Verified Critical Step Optimization for LLM Agents
As large language model agents tackle increasingly complex long-horizon tasks, effective post-training becomes critical. Prior work faces fundamental challenges: outcome-only rewards fail to precisely attribute credit to intermediate steps, estimated step-level rewards introduce systematic noise, and Monte Carlo sampling approaches for step reward estimation incur prohibitive computational cost. Inspired by findings that only a small fraction of high-entropy tokens drive effective RL for reasoning, we propose Critical Step Optimization (CSO), which focuses preference learning on verified critical steps, decision points where alternate actions demonstrably flip task outcomes from failure to success. Crucially, our method starts from failed policy trajectories rather than expert demonstrations, directly targeting the policy model’s weaknesses. We use a process reward model (PRM) to identify candidate critical steps, leverage expert models to propose high-quality alternatives, then continue execution from these alternatives using the policy model itself until task completion. Only alternatives that the policy successfully executes to correct outcomes are verified and used as DPO training data, ensuring both quality and policy reachability. This yields fine-grained, verifiable supervision at critical decisions while avoiding trajectory-level coarseness and step-level noise. Experiments on GAIA-Text-103 and XBench-DeepSearch show that CSO achieves 37% and 26% relative improvement over the SFT baseline and substantially outperforms other post-training methods, while requiring supervision at only 16% of trajectory steps. This demonstrates the effectiveness of selective verification-based learning for agent post-training.
💡 Research Summary
The paper introduces Critical Step Optimization (CSO), a novel post‑training framework for large language model (LLM) agents that tackles the shortcomings of existing trajectory‑level and step‑level learning approaches. Traditional outcome‑only methods assign a single reward to an entire trajectory, which blurs credit for the few decisive actions that actually determine success. Step‑level process reward models provide finer granularity but rely on noisy, estimated rewards and often require expensive Monte‑Carlo rollouts. CSO sidesteps both problems by focusing on “verified critical steps”: decision points where an alternative action can flip a failed execution into a successful one, and where that alternative is confirmed to work when the policy itself continues the rollout.
The pipeline works as follows. First, the current policy is run on a set of tasks and only the failed trajectories are retained. For each step in a failed trajectory, an expert model (Claude‑3.7‑Sonnet) generates a small set of candidate alternative actions. A Process Reward Model (PRM), implemented via prompting a strong closed‑source model with a rubric, scores both the policy’s original action and each expert alternative. Steps where the policy’s score falls below a low threshold (γ_low) and at least one expert alternative exceeds a high threshold (γ_high) are marked as candidate critical steps.

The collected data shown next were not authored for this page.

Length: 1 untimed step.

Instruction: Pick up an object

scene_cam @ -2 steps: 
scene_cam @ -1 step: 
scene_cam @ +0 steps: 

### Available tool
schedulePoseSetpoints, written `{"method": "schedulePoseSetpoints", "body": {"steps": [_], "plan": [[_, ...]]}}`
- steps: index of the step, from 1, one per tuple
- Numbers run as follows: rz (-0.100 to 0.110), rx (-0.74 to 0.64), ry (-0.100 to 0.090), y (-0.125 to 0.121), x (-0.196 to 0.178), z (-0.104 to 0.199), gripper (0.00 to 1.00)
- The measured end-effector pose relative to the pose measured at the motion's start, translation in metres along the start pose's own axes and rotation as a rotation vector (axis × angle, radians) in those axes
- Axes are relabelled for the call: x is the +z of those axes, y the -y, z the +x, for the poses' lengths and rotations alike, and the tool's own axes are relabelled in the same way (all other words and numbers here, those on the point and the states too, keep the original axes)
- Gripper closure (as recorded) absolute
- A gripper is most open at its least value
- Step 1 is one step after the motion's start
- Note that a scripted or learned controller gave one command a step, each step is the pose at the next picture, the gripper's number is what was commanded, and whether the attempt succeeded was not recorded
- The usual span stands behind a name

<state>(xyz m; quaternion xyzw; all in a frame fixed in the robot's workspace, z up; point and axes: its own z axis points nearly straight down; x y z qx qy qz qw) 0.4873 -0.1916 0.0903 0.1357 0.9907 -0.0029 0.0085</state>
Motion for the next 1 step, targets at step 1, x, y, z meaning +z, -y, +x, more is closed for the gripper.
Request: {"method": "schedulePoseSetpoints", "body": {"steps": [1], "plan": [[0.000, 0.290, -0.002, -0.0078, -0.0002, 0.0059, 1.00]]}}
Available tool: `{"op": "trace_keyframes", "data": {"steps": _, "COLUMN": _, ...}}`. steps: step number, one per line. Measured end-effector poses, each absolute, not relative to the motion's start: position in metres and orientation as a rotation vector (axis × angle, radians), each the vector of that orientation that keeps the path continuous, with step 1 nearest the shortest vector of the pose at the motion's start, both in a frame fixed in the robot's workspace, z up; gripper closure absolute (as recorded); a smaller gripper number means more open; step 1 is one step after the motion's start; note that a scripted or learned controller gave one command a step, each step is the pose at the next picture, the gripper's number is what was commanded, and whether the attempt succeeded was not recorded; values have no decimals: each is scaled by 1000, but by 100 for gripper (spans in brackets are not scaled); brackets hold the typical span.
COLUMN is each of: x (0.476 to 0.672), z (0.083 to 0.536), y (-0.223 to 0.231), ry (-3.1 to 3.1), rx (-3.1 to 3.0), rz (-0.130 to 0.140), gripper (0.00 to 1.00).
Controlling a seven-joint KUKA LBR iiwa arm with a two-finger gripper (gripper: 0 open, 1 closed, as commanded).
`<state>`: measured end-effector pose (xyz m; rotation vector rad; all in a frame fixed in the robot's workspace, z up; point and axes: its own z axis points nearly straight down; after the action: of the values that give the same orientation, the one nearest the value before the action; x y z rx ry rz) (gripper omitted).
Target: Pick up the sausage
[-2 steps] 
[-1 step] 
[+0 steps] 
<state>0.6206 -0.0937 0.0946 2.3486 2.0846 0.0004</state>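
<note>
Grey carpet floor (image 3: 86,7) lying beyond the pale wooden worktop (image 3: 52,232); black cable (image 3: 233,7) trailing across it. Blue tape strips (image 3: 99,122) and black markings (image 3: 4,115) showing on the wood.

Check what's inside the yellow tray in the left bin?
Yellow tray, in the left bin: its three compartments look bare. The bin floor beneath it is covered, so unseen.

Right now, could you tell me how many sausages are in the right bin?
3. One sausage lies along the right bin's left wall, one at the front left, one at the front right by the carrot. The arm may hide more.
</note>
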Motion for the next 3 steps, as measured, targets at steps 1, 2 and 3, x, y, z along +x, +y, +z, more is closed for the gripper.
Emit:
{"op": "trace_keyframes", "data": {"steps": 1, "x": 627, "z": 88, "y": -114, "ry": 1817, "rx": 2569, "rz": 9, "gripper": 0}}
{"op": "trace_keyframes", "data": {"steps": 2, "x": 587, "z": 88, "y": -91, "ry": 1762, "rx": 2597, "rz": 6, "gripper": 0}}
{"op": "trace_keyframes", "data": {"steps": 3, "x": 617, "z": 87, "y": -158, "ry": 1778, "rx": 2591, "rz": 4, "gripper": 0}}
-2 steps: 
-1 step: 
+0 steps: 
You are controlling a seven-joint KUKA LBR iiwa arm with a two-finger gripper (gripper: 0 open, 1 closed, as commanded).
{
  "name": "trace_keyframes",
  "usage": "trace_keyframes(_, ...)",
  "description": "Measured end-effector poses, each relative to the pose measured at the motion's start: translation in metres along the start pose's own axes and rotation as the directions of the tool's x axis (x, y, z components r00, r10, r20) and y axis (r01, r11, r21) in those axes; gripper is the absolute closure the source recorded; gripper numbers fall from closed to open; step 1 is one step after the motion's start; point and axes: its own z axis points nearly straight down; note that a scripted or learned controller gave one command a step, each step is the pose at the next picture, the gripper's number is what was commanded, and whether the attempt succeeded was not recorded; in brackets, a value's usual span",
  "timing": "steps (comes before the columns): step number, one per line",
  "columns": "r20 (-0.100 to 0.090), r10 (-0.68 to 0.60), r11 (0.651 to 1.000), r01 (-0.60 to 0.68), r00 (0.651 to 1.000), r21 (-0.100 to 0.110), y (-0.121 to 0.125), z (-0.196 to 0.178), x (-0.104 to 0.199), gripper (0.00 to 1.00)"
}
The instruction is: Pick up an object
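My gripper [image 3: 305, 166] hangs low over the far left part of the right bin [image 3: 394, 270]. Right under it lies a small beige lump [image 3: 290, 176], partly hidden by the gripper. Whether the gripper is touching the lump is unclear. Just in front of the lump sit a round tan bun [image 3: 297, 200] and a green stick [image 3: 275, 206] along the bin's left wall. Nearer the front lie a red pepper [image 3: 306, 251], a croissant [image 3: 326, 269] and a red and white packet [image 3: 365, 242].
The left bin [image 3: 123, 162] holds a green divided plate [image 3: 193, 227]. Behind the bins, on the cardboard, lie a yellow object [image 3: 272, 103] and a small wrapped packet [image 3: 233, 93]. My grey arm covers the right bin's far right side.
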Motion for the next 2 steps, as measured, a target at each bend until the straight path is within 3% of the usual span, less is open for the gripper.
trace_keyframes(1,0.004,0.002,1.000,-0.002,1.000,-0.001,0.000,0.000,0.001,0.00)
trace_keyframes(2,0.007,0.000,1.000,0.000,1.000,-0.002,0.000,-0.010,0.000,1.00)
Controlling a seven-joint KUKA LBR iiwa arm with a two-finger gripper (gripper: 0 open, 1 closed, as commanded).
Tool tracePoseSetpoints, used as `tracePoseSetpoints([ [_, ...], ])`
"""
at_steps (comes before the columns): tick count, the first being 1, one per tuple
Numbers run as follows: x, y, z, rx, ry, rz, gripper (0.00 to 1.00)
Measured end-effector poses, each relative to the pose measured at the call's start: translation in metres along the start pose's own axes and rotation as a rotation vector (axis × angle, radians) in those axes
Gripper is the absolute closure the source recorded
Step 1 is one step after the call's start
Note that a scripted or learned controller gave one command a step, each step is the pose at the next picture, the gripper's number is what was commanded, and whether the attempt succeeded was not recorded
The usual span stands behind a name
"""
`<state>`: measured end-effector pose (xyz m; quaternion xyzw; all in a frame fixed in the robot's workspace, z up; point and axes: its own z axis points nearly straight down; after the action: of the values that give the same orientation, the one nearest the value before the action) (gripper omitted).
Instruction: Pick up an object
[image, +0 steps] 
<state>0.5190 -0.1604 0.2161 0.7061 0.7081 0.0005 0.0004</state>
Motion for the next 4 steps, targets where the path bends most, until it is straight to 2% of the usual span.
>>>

Each candidate is then verified by constructing a branch: the high‑scoring expert alternative replaces the original action, and the policy itself proceeds from that point onward until termination. If the branched trajectory ends in success, the step is deemed a verified critical step, and a preference pair is created consisting of (state, successful alternative, original failed action). These pairs form the DPO training set. The policy is fine‑tuned using Direct Preference Optimization with a KL regularizer, concentrating learning exclusively on the verified critical decisions rather than the whole trajectory.
CSO is applied iteratively. After each round of DPO training, the updated policy is redeployed to collect fresh failures, identify new critical steps, and repeat the process. This creates an implicit curriculum: as the model improves, the remaining critical steps become increasingly challenging, driving continual refinement without the need for full reinforcement learning.
Experiments use an 8‑billion‑parameter CK‑Pro‑8B model (SFT‑fine‑tuned from Qwen‑3‑8B) on two benchmarks: GAIA‑Text‑103, which involves multi‑step web search and document generation, and XBench‑DeepSearch, a deep‑search task suite. CSO achieves relative improvements of 37 % on GAIA‑Text‑103 and 26 % on XBench‑DeepSearch compared to the supervised‑fine‑tuned baseline. Notably, supervision is required for only about 16 % of trajectory steps, yet CSO outperforms baseline methods that use full‑trajectory DPO, step‑level reward models, and Monte‑Carlo‑based IPR. The approach also dramatically reduces computational overhead because PRM scoring is cheap and only a limited number of branch rollouts are performed for verification.
Key contributions include: (1) a failure‑centric data collection strategy that keeps training data within the policy’s reachable distribution; (2) a hybrid use of expert alternatives and a process reward model to efficiently pinpoint high‑impact decision points; (3) a verification step that guarantees the supervision is grounded in actual task success, eliminating reward‑estimation noise; and (4) empirical evidence that focusing learning on a small set of verified critical steps yields large performance gains with modest supervision cost.
Overall, CSO demonstrates that selective, verification‑based preference learning can substantially improve the robustness and alignment of LLM agents on long‑horizon tasks, offering a scalable alternative to full reinforcement learning while preserving the benefits of fine‑grained credit assignment.